More recently, the Living Tongues Institute has partnered with audio company Shure to deploy compact, solar-rechargeable microphones — their MoveMic system — for recording endangered languages in remote field conditions. Their Living Dictionaries platform now serves over 210 language communities with more than 250,000 entries, combining audio recordings with multimedia lexical data in a format that communities themselves can contribute to and maintain.
There are risks, however. In December 2024, reports emerged of AI-generated books purporting to teach Abenaki that contained incorrect translations and non-Abenaki words. Members of the Abenaki First Nation condemned the publications, highlighting the danger of deploying language technology without community oversight. The tools are powerful, but they are not neutral, and their misuse can do active harm to the communities they claim to serve.
The Race to Record
The Catalogue of Endangered Languages estimates that an average of 3.5 languages become extinct every year — approximately one every four months. The United Nations has cited a figure of one indigenous language disappearing every two weeks. Without intervention, language loss could triple within 40 years, with projections suggesting that between 50 and 90 percent of current languages will be severely endangered or dead by 2100. The UN has designated 2022–2032 as the International Decade of Indigenous Languages, a recognition at the highest institutional level that the crisis demands coordinated global action.
For tonal and oral languages, the window is especially narrow. These are languages whose full complexity can only be captured in sound, whose grammatical and phonological structures resist reduction to text, and whose speakers are often elderly, geographically isolated, and under pressure from dominant-language education systems. Research published in Nature Ecology & Evolution has identified higher levels of schooling in a dominant language and greater road density — connectivity to dominant-culture areas — as significant predictors of language endangerment. The forces driving language loss are structural, economic, and infrastructural, not merely cultural.

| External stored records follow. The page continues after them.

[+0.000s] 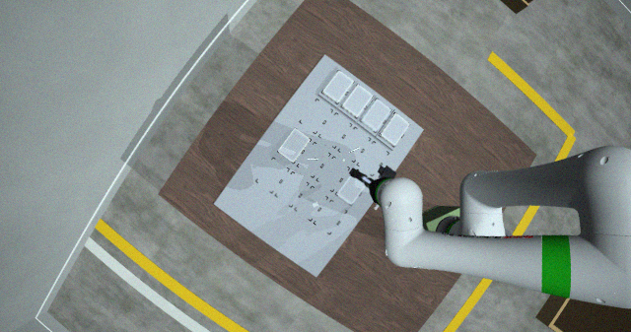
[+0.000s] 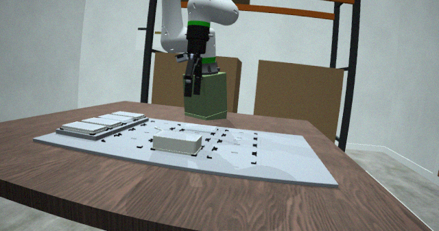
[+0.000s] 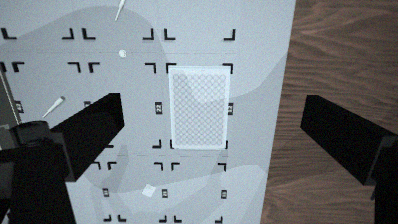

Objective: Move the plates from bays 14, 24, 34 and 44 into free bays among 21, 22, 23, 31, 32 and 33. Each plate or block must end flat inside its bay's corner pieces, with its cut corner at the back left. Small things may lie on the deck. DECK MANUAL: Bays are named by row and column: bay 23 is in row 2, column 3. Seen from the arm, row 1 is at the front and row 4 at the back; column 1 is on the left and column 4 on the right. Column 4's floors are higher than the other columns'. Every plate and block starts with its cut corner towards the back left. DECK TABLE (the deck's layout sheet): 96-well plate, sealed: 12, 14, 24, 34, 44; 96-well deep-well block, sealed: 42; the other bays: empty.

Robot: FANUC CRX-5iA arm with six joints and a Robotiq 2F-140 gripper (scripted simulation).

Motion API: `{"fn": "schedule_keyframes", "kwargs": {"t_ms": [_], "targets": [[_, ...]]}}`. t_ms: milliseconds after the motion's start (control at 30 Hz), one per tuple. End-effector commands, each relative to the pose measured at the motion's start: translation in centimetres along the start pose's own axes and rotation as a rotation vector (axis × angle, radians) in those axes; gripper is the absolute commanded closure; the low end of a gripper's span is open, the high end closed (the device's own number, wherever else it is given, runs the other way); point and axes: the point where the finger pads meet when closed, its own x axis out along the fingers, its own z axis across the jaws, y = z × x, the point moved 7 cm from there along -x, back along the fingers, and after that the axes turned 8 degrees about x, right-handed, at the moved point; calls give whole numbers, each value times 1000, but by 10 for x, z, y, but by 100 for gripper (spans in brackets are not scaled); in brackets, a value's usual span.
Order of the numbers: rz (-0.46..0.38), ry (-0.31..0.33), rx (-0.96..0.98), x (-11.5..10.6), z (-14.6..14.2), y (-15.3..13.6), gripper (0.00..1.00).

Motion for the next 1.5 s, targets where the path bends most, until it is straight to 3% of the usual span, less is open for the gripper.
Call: {"fn": "schedule_keyframes", "kwargs": {"t_ms": [0, 333, 1467], "targets": [[0, 1, 0, 0, 0, 0, 0], [0, 1, 0, -1, -2, 12, 0], [0, 1, 0, -6, -19, 130, 0]]}}
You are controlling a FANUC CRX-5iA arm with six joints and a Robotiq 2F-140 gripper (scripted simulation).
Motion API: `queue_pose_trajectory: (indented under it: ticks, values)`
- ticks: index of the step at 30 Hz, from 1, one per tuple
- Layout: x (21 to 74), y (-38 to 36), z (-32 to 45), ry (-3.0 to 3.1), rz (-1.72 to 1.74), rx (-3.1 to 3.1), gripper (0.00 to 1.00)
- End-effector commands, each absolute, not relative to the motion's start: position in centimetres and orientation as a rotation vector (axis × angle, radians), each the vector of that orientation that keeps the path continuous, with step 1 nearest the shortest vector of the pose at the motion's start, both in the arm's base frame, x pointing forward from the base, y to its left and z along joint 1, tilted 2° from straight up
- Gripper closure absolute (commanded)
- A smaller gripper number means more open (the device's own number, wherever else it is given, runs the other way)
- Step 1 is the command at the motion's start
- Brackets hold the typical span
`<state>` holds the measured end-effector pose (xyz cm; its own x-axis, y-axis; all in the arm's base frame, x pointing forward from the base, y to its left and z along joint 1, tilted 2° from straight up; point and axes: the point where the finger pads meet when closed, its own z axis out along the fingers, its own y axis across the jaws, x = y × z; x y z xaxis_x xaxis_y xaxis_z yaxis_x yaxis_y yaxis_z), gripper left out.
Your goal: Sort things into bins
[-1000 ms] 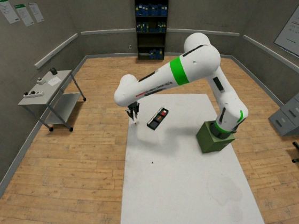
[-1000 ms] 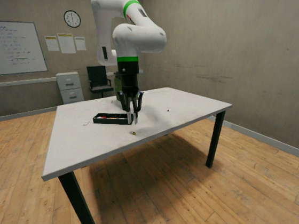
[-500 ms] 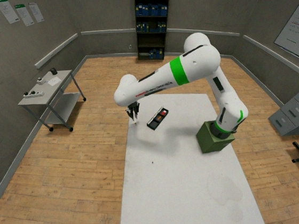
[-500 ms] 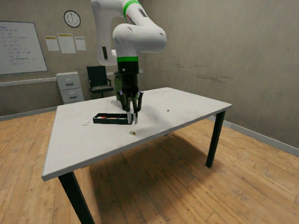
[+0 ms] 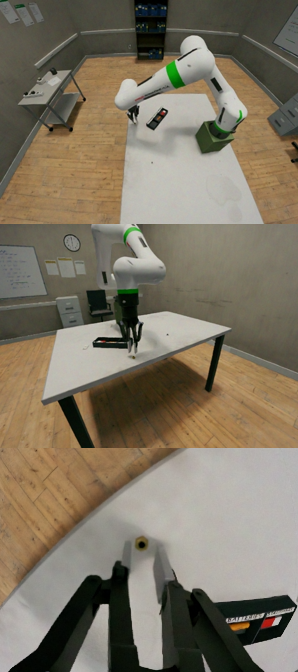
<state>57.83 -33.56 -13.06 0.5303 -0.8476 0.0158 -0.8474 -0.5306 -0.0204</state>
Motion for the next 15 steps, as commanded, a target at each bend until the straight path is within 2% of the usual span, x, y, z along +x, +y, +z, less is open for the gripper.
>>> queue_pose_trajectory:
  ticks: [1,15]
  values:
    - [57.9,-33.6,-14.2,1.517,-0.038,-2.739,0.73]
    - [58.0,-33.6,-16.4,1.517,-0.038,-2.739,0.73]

The archives, the field recordings, the computational tools — these are not solutions to the crisis of language loss. Languages survive when children speak them, when communities use them, when they retain social and economic value. But when a language cannot be saved as a living system, sound archives become the last line of defence against total erasure. A high-fidelity recording of an elderly speaker narrating a traditional story in a tonal click language preserves something that no other medium can: the actual sound of human knowledge, encoded in patterns of pitch and articulation that evolved over millennia and that, once lost, cannot be reconstructed from any written description. The microphone, in this context, is not merely a research tool. It is a vessel for carrying what would otherwise be silence.